Now consider the scenario where your connection pool was already created to the cluster endpoint when you have one instance behind it. Now, if you add more instances, there will be no impact to your application, unless you terminate your connection and reestablish them. You would do a DNS round robin again, and this time some of your connections would land on the new instance that you provisioned.
Few callouts:
In Aurora, you have 2 cluster endpoints. One (RW) endpoint always points to the current writer and one (RO) does the DNS round robin between your read replicas.
Also, DNS propagation might take a few seconds when failovers happen, so that occasional errors are quite natural when failovers occur.
Hope this helps.
We've implemented a driver to try to mitigate this problem, with some visible gains: https://github.com/DiceTechnology/dice-fairlink
It regularly discovers the read-replicas to catch up with cluster changes and round-robins connections among them.
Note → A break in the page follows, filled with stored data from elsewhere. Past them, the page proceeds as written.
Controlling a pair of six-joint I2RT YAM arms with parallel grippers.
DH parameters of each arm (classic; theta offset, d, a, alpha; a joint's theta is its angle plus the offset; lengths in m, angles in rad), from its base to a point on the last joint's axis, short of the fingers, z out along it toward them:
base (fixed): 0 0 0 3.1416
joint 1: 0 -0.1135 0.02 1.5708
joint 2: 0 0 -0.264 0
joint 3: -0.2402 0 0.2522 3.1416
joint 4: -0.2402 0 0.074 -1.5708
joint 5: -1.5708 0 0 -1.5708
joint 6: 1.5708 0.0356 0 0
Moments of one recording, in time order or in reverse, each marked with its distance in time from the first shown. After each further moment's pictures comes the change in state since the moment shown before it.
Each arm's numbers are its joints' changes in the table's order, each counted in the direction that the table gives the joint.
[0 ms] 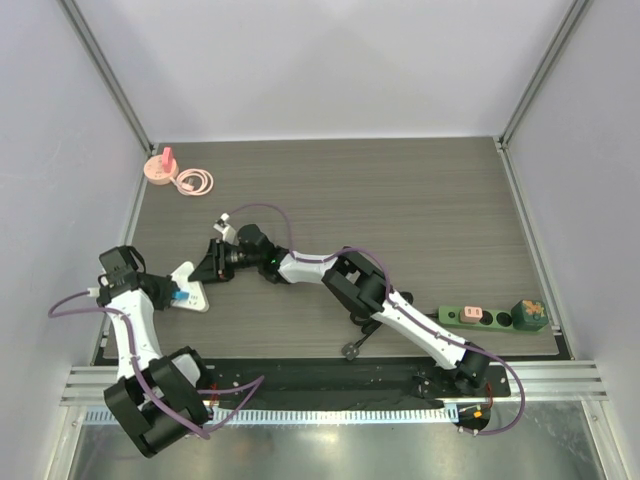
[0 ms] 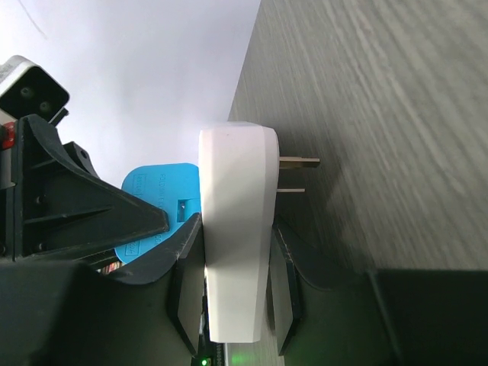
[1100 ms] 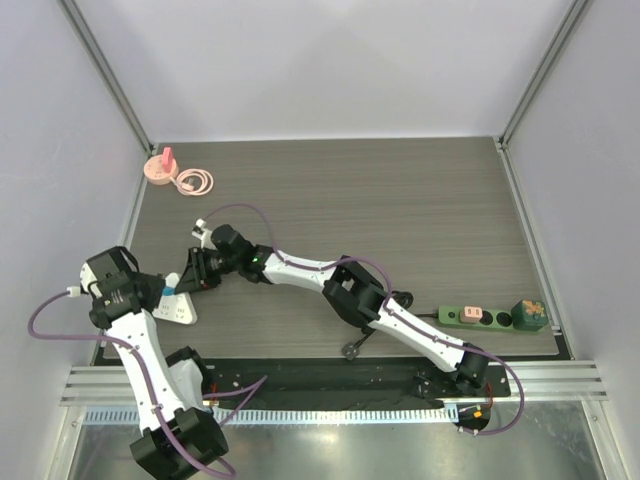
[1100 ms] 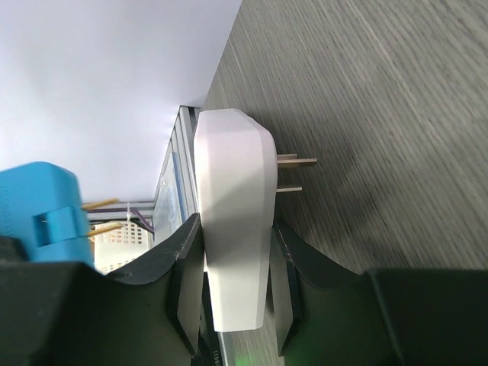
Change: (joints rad) left arm 0.000 -0.232 -0.114 -0.183 0.084 0.021; right arm -0.070 0.016 -0.267 -0.470 -0.059 -0.224
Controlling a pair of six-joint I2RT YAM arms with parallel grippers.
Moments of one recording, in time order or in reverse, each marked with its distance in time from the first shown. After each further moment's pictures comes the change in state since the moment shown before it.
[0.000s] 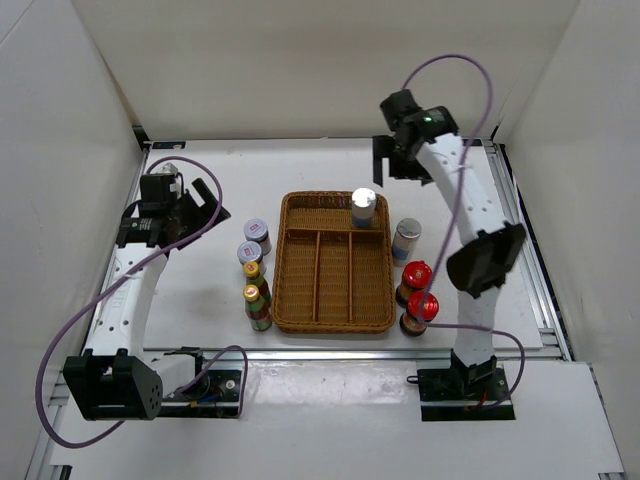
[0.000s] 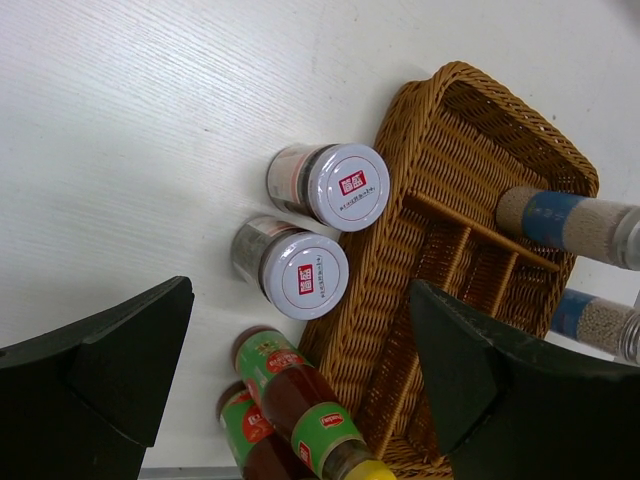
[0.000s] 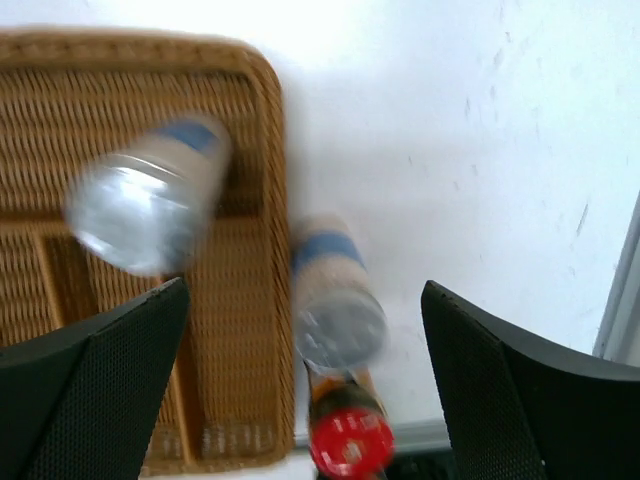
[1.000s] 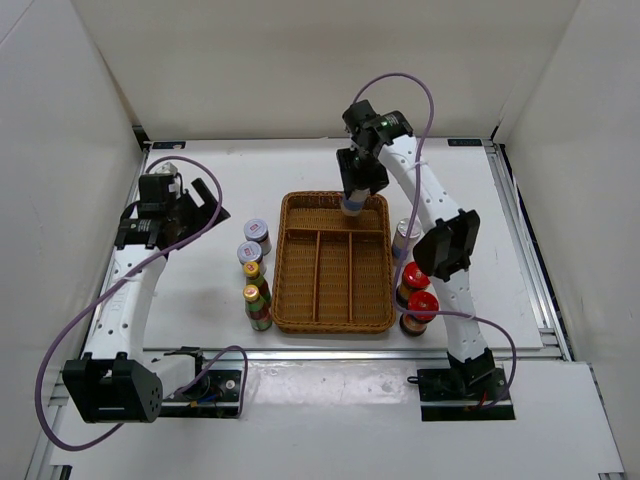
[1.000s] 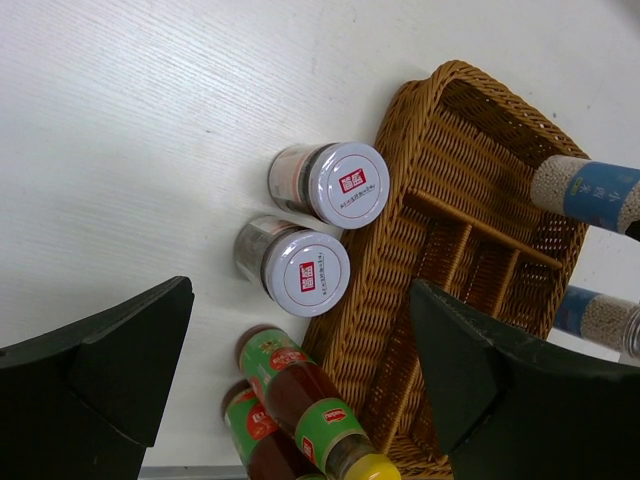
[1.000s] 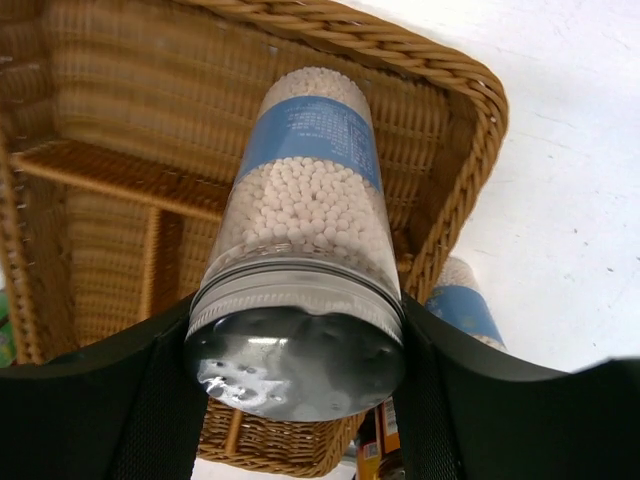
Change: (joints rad) left arm 0.000 -0.013 0.008 -0.007 -0.001 0.013; right arm 0.080 0.268 0.261 -0.052 -0.264 -0.082
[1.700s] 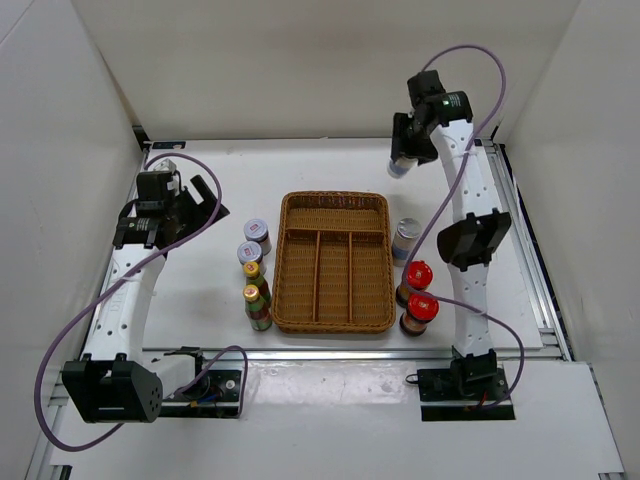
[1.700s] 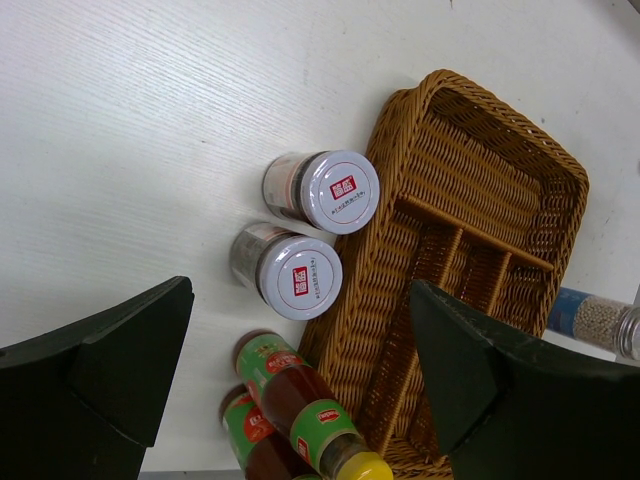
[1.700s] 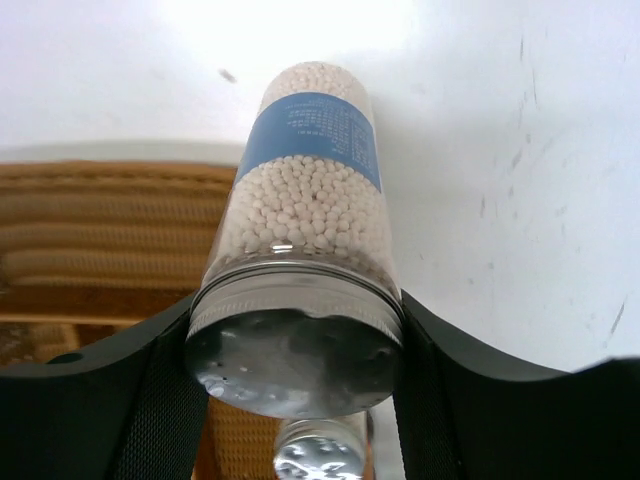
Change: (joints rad) left arm 0.000 0.000 0.019 -0.001 0.000 0.005; right arm -0.274 0.011 0.096 0.015 0.043 0.000
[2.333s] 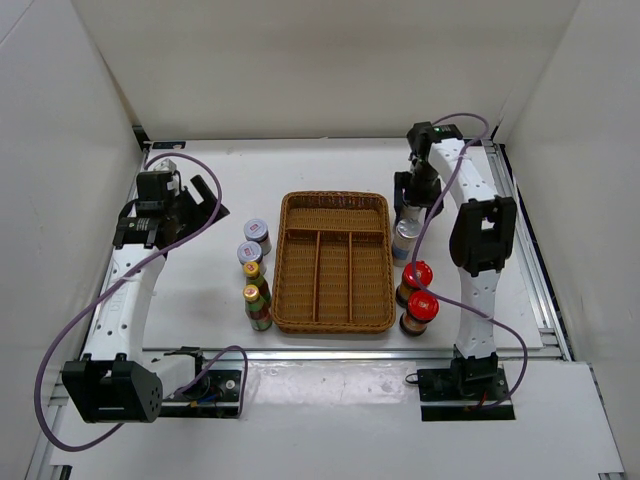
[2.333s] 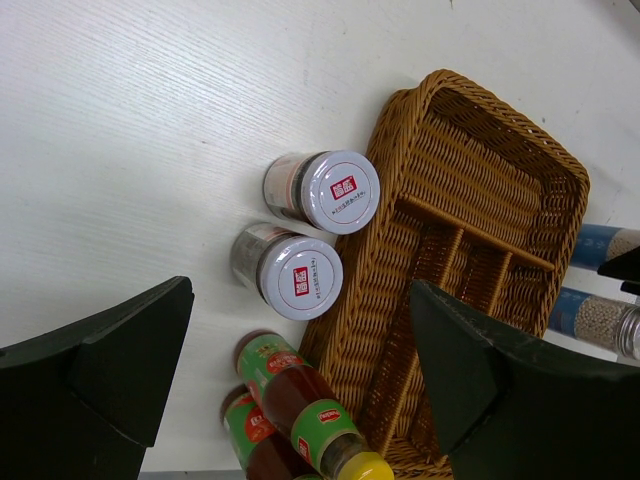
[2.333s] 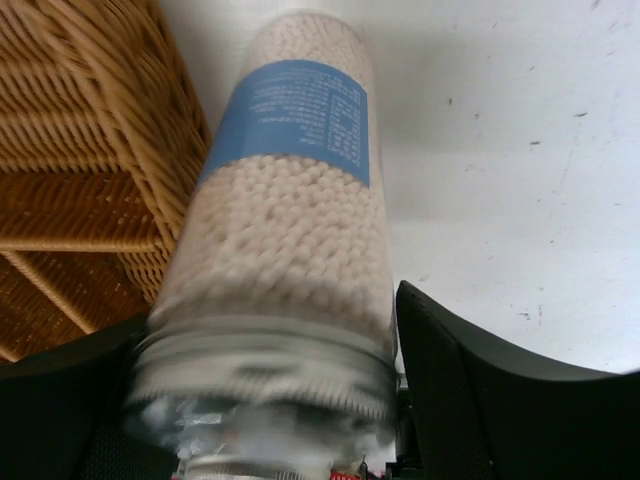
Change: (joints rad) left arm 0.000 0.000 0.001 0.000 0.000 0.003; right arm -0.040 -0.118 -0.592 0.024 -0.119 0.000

Despite not measuring any CPU utilisation, we've observed a better load distribution than with the native DNS based round-robin of the cluster reader endpoint
The Aurora's DNS based load balancing works at the connection level (not the individual query level). You must keep resolving the endpoint without caching DNS to get a different instance IP on each resolution. If you only resolve the endpoint once and then keep the connection in your pool, every query on that connection goes to the same instance. If you cache DNS, you receive the same instance IP each time you resolve the endpoint.
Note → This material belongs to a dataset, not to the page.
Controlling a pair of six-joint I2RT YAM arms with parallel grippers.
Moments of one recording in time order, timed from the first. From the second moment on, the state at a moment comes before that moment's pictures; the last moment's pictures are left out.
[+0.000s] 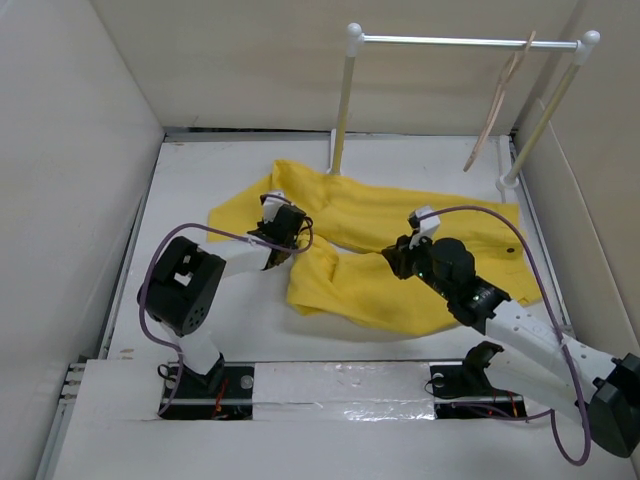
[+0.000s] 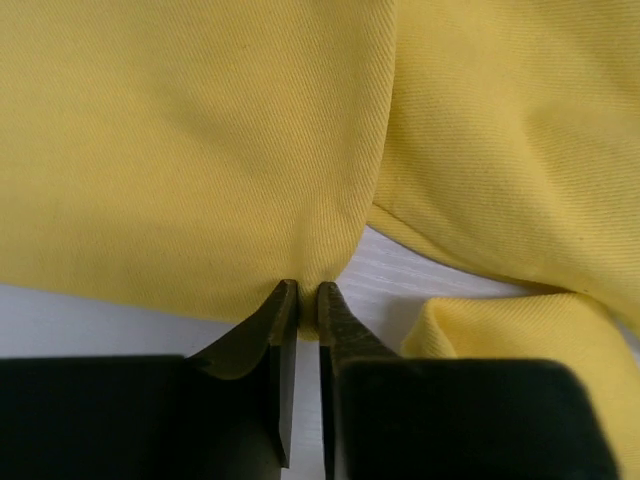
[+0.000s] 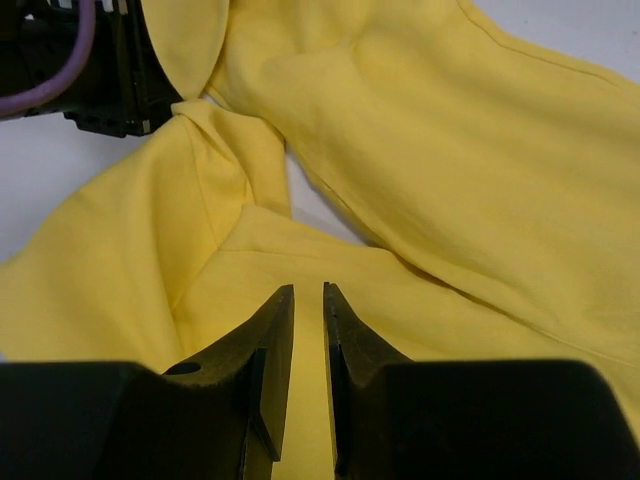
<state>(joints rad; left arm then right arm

Unless you use a smart database driver, you depend on DNS record updates and DNS propagation for failovers, instance scaling, and load balancing across Aurora Replicas. Currently, Aurora DNS zones use a short Time-To-Live (TTL) of 5 seconds. Ensure that your network and client configurations don’t further increase the DNS cache TTL. Remember that DNS caching can occur anywhere from your network layer, through the operating system, to the application container. For example, Java virtual machines (JVMs) are notorious for caching DNS indefinitely unless configured otherwise. Here are AWS documentation and Aurora whitepaper on configuring DNS cache ttl.
My guess is that you are not connecting to the cluster endpoint.
Load Balancing – Connecting to the cluster endpoint allows Aurora to load-balance connections across the replicas in the DB cluster. This helps to spread the read workload around and can lead to better performance and more equitable use of the resources available to each replica. In the event of a failover, if the replica that you are connected to is promoted to the primary instance, the connection will be dropped. You can then reconnect to the reader endpoint in order to send your read queries to the other replicas in the cluster.
New Reader Endpoint for Amazon Aurora – Load Balancing & Higher Availability
[EDIT]
To load balance within a single application, you will need to reconnect to the endpoint. If you use the same connection for all queries only one replica will be responding. However, opening connections is expensive so this might not provide much benefit unless your queries take some time to run.